I’m referring to yesterday’s surprise announcement to award the 2012 Pulitzer Prize for Drama to Quiara Alegría Hudes for Water by the Spoonful. The drama follows a young Iraq War veteran after returning home to Philadelphia. I’ve not had the chance yet to see or read this work, which bowed at the Hartford Stage Company this past October, but I can say that, sight unseen, it’s likely more deserving than one of the other previously announced finalists for the award.
I’m referring to Jon Robin Baitz’s Other Desert Cities, a back-patting soap about families unleashing Big Secrets against one another and having Big Moments. The show is a hit, thanks to a talented, starry cast both last year Off-Broadway and again in its current Broadway run. It’s catnip for actors, but I found the show, which had some marvelous small touches, a bit of a showboat and self-congratulatory overall.
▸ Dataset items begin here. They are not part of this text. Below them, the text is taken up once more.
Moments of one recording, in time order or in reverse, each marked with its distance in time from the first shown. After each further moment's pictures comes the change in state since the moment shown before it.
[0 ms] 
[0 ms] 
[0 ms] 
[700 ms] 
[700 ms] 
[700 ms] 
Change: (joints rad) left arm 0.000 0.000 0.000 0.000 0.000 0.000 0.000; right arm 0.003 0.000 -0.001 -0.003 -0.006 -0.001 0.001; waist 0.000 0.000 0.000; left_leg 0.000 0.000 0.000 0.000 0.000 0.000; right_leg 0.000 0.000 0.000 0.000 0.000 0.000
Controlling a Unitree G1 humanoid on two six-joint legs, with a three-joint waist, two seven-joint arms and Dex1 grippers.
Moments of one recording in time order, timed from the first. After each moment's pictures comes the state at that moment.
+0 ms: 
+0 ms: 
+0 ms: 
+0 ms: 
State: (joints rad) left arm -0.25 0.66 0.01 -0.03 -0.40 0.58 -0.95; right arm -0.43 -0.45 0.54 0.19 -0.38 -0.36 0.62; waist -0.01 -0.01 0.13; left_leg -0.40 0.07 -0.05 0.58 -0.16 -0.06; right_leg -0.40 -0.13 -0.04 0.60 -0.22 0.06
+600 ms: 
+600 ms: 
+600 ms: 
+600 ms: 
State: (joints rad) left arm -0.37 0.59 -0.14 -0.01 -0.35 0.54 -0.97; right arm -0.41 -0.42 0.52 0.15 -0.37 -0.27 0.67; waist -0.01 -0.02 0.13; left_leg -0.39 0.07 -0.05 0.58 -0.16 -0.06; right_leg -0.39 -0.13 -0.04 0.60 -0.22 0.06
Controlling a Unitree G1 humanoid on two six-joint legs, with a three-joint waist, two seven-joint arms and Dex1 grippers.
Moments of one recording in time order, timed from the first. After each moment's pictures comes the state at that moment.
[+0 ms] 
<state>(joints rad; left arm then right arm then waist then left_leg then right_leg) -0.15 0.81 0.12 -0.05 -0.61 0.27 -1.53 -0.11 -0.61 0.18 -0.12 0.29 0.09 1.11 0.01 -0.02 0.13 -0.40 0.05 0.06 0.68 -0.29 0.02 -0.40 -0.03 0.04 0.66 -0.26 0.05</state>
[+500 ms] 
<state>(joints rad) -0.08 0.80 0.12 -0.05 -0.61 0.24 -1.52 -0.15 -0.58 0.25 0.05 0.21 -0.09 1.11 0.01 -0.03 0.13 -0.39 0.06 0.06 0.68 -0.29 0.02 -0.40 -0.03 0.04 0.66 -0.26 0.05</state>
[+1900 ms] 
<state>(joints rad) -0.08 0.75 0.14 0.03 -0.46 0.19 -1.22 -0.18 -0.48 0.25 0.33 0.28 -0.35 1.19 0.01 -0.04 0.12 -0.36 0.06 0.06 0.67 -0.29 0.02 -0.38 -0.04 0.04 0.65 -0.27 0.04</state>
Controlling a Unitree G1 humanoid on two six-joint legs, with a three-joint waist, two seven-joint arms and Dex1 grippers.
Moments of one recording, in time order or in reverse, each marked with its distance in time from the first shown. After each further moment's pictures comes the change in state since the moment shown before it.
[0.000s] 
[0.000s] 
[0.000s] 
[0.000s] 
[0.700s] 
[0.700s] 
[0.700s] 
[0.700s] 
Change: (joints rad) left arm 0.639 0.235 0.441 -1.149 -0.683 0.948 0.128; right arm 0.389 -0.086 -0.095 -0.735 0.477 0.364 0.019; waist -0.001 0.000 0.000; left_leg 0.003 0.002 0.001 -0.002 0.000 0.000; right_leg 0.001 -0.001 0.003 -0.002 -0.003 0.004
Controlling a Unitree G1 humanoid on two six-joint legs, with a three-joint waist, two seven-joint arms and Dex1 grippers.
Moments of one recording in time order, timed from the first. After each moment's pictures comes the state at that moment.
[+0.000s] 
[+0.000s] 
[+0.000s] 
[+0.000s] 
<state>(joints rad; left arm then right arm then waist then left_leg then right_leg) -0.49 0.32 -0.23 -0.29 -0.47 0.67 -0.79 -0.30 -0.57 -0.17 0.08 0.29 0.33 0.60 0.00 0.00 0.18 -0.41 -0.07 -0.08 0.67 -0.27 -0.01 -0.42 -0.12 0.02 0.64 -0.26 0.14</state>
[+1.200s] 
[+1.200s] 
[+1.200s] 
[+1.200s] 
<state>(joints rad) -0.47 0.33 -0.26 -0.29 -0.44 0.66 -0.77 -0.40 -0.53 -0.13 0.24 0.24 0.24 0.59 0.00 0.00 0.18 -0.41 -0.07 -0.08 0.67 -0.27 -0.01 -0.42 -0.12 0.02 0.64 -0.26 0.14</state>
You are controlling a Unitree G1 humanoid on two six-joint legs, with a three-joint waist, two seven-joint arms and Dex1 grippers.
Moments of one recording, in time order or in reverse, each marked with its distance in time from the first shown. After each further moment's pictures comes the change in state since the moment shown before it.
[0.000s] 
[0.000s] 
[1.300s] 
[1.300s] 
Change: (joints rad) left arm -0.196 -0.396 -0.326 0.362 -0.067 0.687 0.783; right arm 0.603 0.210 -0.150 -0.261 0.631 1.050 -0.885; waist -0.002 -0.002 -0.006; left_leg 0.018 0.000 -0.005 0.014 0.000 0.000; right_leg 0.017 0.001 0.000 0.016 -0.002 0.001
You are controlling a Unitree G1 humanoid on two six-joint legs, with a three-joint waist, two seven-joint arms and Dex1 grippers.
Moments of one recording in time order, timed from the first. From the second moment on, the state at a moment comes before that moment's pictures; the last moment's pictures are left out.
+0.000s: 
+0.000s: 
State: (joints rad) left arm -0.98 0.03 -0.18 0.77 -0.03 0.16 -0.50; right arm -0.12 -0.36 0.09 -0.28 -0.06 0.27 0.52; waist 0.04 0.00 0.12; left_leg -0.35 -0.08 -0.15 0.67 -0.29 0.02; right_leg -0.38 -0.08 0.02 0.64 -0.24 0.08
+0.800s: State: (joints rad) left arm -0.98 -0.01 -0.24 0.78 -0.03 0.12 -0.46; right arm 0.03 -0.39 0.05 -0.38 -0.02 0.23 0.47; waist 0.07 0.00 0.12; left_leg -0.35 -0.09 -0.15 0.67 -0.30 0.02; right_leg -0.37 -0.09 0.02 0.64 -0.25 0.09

A third announced finalist, Stephen Karam’s Sons of the Prophet, would also have been worthy of the prize. It’s a smart, irreverent look at universalities like love, loss, suffering and solitude that always managed to avoid platitudes.
Heretofore, the only work of Hudes I had seen was In the Heights, for which she wrote the book and was also listed as a Pulitzer finalist three years ago. Hudes first made a splash with Pulitzer voters prior to that, however, thanks to her play Elliot, A Soldier’s Fugue. Fugue is the first of a three-part trilogy following the life of a young Marine. Spoonful is the second installment, and the upcoming The Happiest Songs Play Last, debuting at Chicago’s Goodman Theatre next spring, is the third chapter. I now have my work cut out for me to catch up to this intriguing talent.
Slightly more intriguing to me was the decision by the Pulitzer committee to award no work of fiction as the best of the last year. Now that’s a slap in the face to finalists like Karen Russell’s Swamplandia, Denis Johnson’s Train Dreams, and The Pale King, from the late David Foster Wallace. Plus I can think of several more superlative works from 2011 just off the top of my head: Chad Harbach’s The Art of Fielding, Eleanor Henderson’s Ten Thousand Saints, and Jean Thompson’s The Year We Left Home, and Justin Torres’ We the Animals. I’m not sure what criteria the given committee (which changes from year to year) feels merits earning a prize or not, but in my mind, just about any of these works would have been a worthy contender.